At age 69, billionaire Microsoft co-founder Bill Gates has an impressive, if mixed, résumé. But when you ask him what his biggest regret is, it’s not buddying up with Jeffrey Epstein or microchipping the populace with the COVID-19 vaccine (kidding!). His biggest failure, he told the Times last week, is his divorce.
“That was the mistake I most regret,” he said of his split from Melinda Gates in 2021. “You would have to put that at the top of the list [of failures]. There are others but none that matter. The divorce thing was miserable for me and Melinda for at least two years.”
Referring to the tumultuous time shortly after the divorce, the Times’sAlice Thomson paints a portrait of a life stripped of daily meaning: “The Bill and Melinda Gates Foundation would soon just become Bill’s. They no longer had their joint book club, meditated together or went on walks where he would brush away the cobwebs in her path.”
Bill Gates, who has admitted to at least one extramarital affair during his 27 years with Melinda Gates, nevertheless credits her with contributing to his success.
“My marriage to Melinda,” he said, “kept me grounded.”
While he says he is doing better now than shortly after the divorce, and he is dating Silicon Valley philanthropist Paula Hurd, he recalls the comfort and familiarity of a decades long marriage.
“There is a certain wonderfulness to spending your entire adult life with one person because of the memories and depth of things you have done and having kids together,” he said. “When Melinda and I met, I was fairly successful but not ridiculously successful — that came during the time that we were together. So, she saw me through a lot.”

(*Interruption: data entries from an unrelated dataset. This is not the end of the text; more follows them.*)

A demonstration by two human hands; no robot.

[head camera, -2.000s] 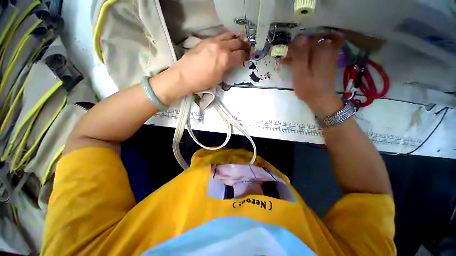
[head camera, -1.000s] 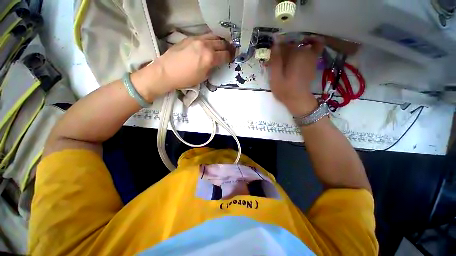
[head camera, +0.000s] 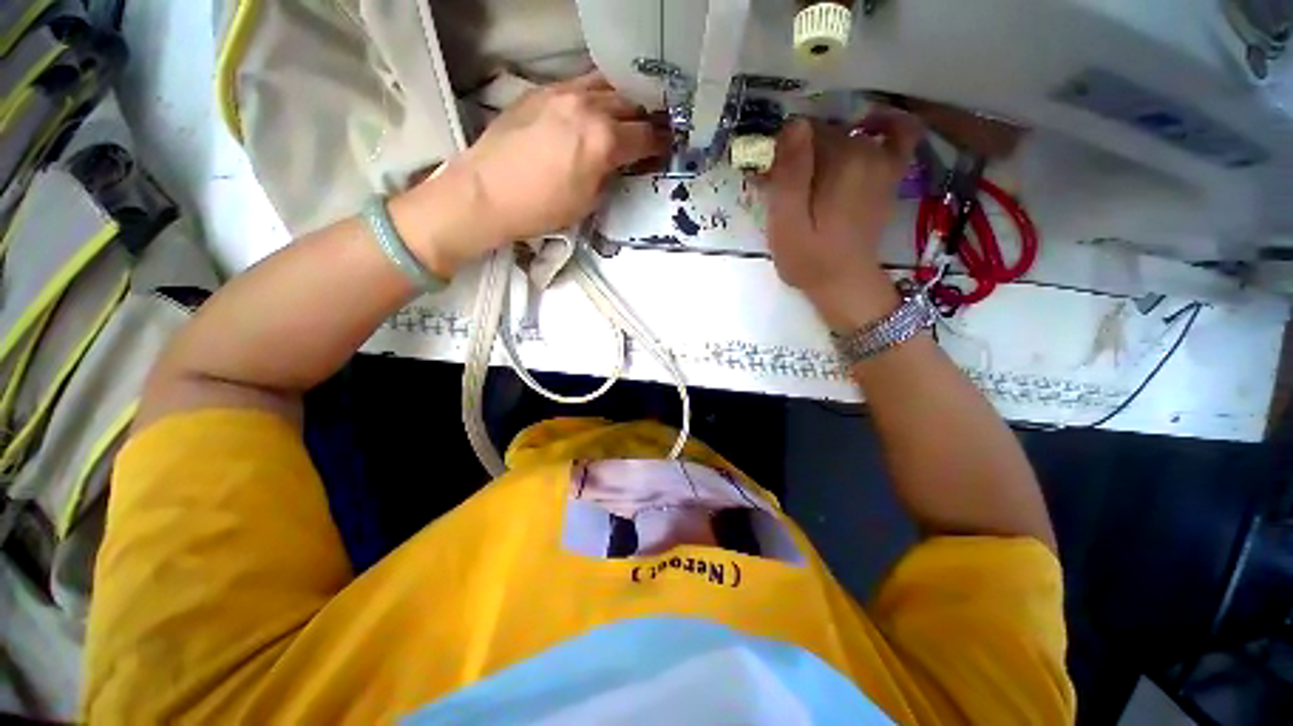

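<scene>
The beige bag piece (head camera: 333,121) with a yellow edge lies left of the sewing machine's needle area. My left hand (head camera: 546,170) is on the cloth, its fingertips beside the presser foot (head camera: 681,121); the fingers hide what they pinch. Cream straps (head camera: 489,355) hang in loops from the piece over the table's front edge. My right hand (head camera: 837,206) is right of the needle, beside the cream knob (head camera: 753,152). Its fingers are bent and blurred, and I cannot tell if they hold anything.
The white machine head (head camera: 993,71) spans the top. Scissors with red handles (head camera: 978,241) lie right of my right hand, with a purple piece (head camera: 915,180) and a brown object (head camera: 978,135). Stacked beige pieces with yellow edges (head camera: 71,270) are at far left. A printed scale (head camera: 879,365) runs along the table edge.
The whole view has shifted, moving the scene left in the picture. My left hand stays by the presser foot. My right hand stays by the knob, its fingers slightly changed.
</scene>
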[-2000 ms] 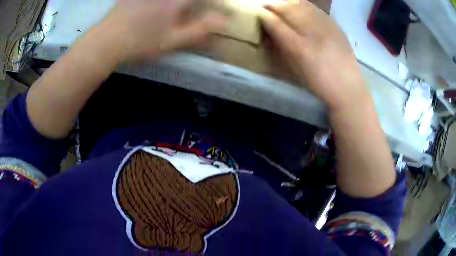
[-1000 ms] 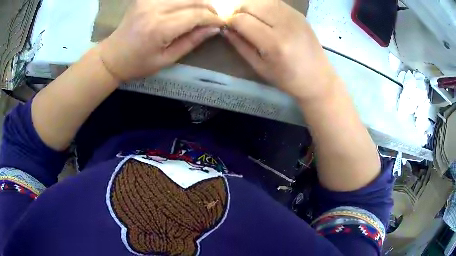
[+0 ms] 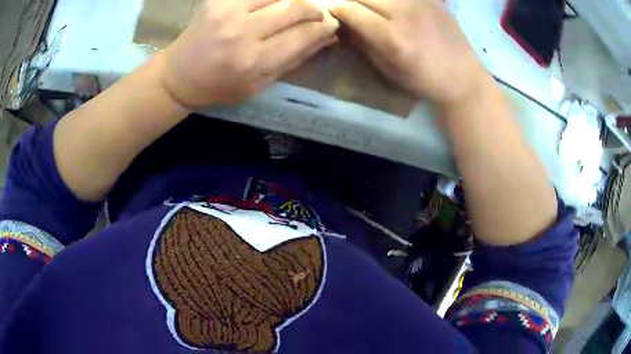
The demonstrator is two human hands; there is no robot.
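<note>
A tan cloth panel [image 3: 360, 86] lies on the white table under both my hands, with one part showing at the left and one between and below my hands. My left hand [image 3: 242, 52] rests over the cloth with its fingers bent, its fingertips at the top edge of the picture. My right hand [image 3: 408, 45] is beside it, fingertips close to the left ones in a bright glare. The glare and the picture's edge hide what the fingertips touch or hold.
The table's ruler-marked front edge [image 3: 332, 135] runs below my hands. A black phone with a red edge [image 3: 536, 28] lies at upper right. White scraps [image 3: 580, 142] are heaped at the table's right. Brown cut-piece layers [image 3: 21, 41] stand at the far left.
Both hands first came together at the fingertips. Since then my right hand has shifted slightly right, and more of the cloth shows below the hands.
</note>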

The couple shares three children, two grandchildren, and almost three decades of marriage. It’s no wonder Bill Gates has some regrets. And he’s not alone. Nearly one-third of both men and women regret going through with divorce, according to a 2016 study. This is not surprising considering its correlation with mental health struggles.
“Research over the past 20 years consistently shows that divorce is strongly linked to negative mental and physical health outcomes,” Charlie Health reports. “According to a 2020 study, people who go through divorce often report higher levels of stress, anxiety, depression, and social isolation compared to the general population.”
All this might lead onlookers to swear off marriage altogether. But the statistics on staying married are higher than they used to be. Despite the oft-cited 50% number, it is now true that 41% of first marriages end in divorce. In fact, over the past few decades, the divorce rate has been going down. “Most marriages make it now,” reports Brad Wilcox, the author of Get Married: Why Americans Should Defy the Elites, Forge Strong Families and Save Civilization. “Divorce is down 40% since 1980.”
The damage of divorce may be serious, but the fear of it is no reason to forswear marriage. A good marriage has innumerable benefits, boosting mental and emotional health, finances, and even life expectancy. As Maggie Gallagher reports for City Journal, “In virtually every way that social scientists can measure, married people do much better than the unmarried or divorced: they live longer, healthier, happier, sexier, and more affluent lives.”
Then there are the millions of unquantifiable moments: the coffee waiting on the kitchen counter, the thoughtful comment assuring you that you’ve been seen, and the gentle hand brushing cobwebs from your path.